Print the lines of the data, starting with the first, up to and including the line where "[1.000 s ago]" appears.

→ **Records provided**:
--- START ---

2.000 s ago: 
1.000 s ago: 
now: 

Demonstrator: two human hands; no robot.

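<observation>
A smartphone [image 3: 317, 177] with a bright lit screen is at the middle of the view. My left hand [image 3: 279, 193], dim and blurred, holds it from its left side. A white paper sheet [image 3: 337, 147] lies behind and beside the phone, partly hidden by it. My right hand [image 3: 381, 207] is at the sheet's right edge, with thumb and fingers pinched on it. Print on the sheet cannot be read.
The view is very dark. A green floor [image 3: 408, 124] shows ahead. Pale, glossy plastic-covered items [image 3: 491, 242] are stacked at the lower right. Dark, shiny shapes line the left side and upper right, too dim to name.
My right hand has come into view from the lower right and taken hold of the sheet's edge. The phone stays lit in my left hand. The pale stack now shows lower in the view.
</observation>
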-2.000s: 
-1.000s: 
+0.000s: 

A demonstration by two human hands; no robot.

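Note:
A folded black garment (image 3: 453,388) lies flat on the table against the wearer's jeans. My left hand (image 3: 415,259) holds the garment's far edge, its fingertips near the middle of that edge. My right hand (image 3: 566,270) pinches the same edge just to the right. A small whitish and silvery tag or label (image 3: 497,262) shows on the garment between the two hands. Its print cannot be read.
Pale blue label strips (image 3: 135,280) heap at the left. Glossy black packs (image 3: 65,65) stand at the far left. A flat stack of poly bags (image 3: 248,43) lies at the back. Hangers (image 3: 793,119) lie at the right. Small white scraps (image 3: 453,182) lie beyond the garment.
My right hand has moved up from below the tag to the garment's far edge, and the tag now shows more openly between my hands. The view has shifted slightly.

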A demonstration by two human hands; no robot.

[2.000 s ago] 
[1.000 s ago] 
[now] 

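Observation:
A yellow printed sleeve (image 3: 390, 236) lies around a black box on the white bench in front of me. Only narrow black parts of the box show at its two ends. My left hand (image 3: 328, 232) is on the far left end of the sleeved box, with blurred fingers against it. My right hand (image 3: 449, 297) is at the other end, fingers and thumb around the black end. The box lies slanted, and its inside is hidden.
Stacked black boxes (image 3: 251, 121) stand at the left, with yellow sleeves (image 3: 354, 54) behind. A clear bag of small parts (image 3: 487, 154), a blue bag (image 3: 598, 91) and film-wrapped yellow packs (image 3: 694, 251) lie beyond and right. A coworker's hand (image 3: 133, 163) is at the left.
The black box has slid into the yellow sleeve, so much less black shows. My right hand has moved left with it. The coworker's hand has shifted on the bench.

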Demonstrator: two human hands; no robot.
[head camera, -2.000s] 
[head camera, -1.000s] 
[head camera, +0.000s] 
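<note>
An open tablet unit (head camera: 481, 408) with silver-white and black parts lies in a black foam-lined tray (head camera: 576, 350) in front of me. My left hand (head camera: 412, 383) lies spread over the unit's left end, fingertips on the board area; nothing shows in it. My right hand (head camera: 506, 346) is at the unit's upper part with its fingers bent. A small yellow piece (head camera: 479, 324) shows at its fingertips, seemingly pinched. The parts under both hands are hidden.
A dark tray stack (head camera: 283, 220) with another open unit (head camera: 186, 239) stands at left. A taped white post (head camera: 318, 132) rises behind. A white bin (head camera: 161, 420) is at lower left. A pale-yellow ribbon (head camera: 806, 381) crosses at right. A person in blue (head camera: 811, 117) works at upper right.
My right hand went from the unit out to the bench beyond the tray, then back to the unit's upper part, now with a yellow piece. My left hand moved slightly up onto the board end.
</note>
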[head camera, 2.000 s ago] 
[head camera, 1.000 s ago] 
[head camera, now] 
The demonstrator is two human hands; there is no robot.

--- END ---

→ **Result of this exercise**:
2.000 s ago: 
1.000 s ago: 
now: 

Demonstrator: two human hands; no robot.

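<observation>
A smartphone [image 3: 317, 177] with a bright lit screen is at the middle of the view. My left hand [image 3: 279, 193], dim and blurred, holds it from its left side. A white paper sheet [image 3: 337, 147] lies behind and beside the phone, partly hidden by it. My right hand [image 3: 381, 207] is at the sheet's right edge, with thumb and fingers pinched on it. Print on the sheet cannot be read.
The view is very dark. A green floor [image 3: 408, 124] shows ahead. Pale, glossy plastic-covered items [image 3: 491, 242] are stacked at the lower right. Dark, shiny shapes line the left side and upper right, too dim to name.
My right hand has come into view from the lower right and taken hold of the sheet's edge. The phone stays lit in my left hand. The pale stack now shows lower in the view.
</observation>
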-2.000s: 
-1.000s: 
+0.000s: 

A demonstration by two human hands; no robot.

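Note:
A folded black garment (image 3: 453,388) lies flat on the table against the wearer's jeans. My left hand (image 3: 415,259) holds the garment's far edge, its fingertips near the middle of that edge. My right hand (image 3: 566,270) pinches the same edge just to the right. A small whitish and silvery tag or label (image 3: 497,262) shows on the garment between the two hands. Its print cannot be read.
Pale blue label strips (image 3: 135,280) heap at the left. Glossy black packs (image 3: 65,65) stand at the far left. A flat stack of poly bags (image 3: 248,43) lies at the back. Hangers (image 3: 793,119) lie at the right. Small white scraps (image 3: 453,182) lie beyond the garment.
My right hand has moved up from below the tag to the garment's far edge, and the tag now shows more openly between my hands. The view has shifted slightly.
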
A demonstration by two human hands; no robot.

[2.000 s ago] 
[1.000 s ago] 

That finishes the exercise, with nothing more to add.